今日は「体育の日」です。1964年に開催された東京オリンピックの開会日(10月10日)を記念して、国民の健康・体力の増進、スポーツへの参加を啓発する趣旨で設置されました。2020年にふたたび東京にオリンピックがやってくることから、スポーツへの関心が高まっています。
世界に立ち遅れた現状
この日をきっかけにして、大いに運動やスポーツに親しみたいものです。「年輪ピック」とかマスターズ大会など、高齢者が活躍する姿には励まされます。生涯を通して健康に交流に、運動・スポーツは欠かせません。
しかし現実には、国民のスポーツ参加は、「体育の日」の呼びかけほどには広がっていません。文部科学省が実施した「平成25年度(2013年度)体力・スポーツに関する世論調査」では、ウオーキングや体操など、なんらかの運動・スポーツを週3日以上やっている成人は30・1%でした。この水準は、ヨーロッパ諸国では60%を超えているといわれています。日本は世界から、大きく立ち遅れている状況です。
スポーツ参加を制約しているのは、「仕事が忙しくて時間がない」、「身近に施設がない」、「年をとったから」、「金がかかるから」という理由です。そのために、クラブや同好会に入っている人は16・2%にとどまっており、最近はその数さえ減少傾向にあります。
国民にとって、このうえ、年金がカットされ、消費税大増税が強行されれば、経済生活が圧迫されて余暇のための経費は削減せざるを得ません。利用料金やスポーツ用具が値上がりし、民間のスポーツ施設などへの入会費にも負担が増します。
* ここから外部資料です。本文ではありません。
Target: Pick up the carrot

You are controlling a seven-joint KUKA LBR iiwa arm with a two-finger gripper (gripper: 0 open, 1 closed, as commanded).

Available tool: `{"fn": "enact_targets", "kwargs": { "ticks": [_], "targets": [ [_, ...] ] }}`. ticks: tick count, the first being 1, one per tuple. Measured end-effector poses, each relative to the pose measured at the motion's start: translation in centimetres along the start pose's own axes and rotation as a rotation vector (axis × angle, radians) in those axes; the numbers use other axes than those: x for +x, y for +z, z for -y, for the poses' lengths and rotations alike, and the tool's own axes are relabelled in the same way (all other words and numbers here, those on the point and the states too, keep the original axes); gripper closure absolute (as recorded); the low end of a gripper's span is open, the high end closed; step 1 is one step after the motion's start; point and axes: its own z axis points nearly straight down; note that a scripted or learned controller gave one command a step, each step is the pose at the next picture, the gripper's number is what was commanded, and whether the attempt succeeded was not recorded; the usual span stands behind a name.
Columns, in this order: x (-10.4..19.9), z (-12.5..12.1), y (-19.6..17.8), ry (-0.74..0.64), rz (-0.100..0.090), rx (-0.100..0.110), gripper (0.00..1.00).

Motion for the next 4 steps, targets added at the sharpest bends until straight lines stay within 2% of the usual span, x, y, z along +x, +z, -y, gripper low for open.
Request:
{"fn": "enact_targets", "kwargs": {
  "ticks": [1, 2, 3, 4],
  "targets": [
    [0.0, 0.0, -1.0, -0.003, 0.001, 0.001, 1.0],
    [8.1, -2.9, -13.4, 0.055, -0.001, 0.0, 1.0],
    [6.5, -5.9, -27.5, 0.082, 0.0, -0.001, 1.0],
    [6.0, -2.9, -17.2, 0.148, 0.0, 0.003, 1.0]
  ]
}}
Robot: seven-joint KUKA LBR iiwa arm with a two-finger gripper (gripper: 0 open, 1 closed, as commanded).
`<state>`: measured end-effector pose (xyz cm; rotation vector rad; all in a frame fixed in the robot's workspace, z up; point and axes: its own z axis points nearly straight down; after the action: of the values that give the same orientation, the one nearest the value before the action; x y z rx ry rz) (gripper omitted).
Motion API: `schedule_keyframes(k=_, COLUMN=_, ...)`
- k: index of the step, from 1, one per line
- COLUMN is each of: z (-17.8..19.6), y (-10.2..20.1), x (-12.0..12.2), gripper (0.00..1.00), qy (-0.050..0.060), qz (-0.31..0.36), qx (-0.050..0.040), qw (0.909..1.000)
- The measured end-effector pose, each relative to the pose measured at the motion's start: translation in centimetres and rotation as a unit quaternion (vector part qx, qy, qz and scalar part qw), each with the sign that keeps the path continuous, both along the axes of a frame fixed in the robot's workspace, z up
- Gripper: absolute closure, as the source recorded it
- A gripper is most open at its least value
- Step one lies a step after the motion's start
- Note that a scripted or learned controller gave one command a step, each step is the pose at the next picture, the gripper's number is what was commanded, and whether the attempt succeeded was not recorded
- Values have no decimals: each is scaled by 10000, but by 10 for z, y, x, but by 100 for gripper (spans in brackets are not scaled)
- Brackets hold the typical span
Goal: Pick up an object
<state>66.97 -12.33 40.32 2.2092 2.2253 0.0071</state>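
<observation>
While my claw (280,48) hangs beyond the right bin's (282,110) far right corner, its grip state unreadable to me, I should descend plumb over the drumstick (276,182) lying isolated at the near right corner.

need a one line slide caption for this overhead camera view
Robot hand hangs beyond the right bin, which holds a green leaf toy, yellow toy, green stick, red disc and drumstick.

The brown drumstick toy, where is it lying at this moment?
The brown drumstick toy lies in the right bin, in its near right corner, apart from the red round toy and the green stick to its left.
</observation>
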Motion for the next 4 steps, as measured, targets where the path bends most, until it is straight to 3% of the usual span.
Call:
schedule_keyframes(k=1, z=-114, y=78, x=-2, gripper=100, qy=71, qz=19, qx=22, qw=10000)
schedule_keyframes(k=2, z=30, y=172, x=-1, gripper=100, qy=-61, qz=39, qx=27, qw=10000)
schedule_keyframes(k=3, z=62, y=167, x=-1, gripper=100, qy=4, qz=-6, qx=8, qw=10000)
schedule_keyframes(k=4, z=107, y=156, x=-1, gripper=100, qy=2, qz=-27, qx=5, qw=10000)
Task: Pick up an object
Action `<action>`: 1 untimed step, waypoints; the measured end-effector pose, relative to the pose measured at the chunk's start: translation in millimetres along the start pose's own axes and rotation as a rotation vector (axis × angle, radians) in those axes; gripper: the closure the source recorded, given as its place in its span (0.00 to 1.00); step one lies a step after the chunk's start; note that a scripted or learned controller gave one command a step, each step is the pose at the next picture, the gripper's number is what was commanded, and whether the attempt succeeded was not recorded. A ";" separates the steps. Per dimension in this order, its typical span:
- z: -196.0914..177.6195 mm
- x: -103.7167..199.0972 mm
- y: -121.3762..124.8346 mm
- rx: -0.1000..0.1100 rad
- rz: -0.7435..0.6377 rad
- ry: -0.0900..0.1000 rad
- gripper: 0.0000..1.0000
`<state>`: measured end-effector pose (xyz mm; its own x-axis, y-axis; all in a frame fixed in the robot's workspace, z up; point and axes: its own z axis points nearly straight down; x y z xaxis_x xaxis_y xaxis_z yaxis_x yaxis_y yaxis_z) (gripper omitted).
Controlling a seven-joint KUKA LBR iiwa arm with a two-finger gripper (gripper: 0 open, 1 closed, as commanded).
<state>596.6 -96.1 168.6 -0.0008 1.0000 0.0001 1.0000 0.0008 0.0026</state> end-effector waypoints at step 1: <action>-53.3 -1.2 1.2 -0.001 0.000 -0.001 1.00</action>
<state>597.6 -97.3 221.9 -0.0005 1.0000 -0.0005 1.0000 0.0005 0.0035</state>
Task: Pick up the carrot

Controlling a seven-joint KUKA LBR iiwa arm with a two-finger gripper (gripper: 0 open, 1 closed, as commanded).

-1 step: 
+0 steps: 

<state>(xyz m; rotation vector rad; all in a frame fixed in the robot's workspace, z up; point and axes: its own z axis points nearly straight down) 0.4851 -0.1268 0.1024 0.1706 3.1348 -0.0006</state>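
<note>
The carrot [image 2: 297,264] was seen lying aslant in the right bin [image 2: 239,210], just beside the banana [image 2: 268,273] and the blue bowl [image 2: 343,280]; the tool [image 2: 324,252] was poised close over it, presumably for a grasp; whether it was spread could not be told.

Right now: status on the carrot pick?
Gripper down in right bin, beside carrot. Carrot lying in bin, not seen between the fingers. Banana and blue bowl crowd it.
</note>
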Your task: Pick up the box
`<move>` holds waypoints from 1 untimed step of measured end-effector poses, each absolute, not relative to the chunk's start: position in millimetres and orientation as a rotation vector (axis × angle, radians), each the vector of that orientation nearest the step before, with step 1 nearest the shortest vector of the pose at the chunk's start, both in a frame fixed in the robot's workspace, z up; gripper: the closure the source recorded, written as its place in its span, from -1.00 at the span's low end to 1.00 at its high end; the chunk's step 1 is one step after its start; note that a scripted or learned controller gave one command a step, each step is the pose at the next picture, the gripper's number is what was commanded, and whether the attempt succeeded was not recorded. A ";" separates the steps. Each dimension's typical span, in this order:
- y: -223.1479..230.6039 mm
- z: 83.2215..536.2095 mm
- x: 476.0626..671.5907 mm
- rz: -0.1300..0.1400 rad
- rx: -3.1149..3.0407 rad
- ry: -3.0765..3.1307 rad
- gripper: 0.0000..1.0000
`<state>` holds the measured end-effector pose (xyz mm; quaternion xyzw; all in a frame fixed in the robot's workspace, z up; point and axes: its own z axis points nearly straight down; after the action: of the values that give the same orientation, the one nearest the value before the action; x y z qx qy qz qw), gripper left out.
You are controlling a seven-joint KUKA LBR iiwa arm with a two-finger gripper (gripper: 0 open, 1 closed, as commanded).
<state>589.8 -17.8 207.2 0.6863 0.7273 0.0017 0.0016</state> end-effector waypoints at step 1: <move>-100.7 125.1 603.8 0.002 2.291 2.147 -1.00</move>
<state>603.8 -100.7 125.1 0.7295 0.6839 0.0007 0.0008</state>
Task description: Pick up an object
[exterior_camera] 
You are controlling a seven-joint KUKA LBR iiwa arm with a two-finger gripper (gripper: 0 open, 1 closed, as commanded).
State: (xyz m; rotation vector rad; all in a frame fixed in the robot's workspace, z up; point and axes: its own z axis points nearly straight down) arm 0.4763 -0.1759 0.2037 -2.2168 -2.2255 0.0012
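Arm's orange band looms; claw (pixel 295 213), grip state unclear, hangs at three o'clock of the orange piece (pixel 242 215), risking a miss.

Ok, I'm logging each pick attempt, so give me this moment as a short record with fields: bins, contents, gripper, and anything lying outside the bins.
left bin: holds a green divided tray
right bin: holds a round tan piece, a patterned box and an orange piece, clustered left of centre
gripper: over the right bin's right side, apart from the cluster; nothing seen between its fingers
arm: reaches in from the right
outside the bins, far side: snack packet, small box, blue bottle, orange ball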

運動やスポーツをしたいと思っても、身近に施設がなければできません。さきの世論調査でも、公共スポーツ施設を「身近につくってほしい」が34・2%にものぼっており、切実です。
ところが、来年度予算の文科省概算要求をみても、国民のスポーツ振興に関わるものは20億円程度の低い額でしかなく、このなかには新たな施設を整備する予算要求はありません。
これでは、「スポーツは国民の権利」を基本理念にかかげて2011年に成立したスポーツ基本法は名折れになってしまいます。
国民のスポーツを基本にすえることは、オリンピックを開催する国として大事な要件になっています。オリンピック憲章は、根本原則に、「スポーツをおこなうことは人権の一つである」とうたっています。トップ競技と国民スポーツの調和のある展開こそ、オリンピックの目的だということです。
スポーツに親しめる条件
それだけに、いま一番、国に求められているのは、国民各層が運動・スポーツに親しめる条件を拡充し、多様なスポーツ活動が花開くための抜本的な施策を講じることです。とりわけ、スポーツ施設の整備予算を増額することが急がれています。
かつてのオリンピックを記念して設置された「体育の日」の趣旨が、新たなオリンピック準備の取り組みのなかで、十分生かされることが求められます。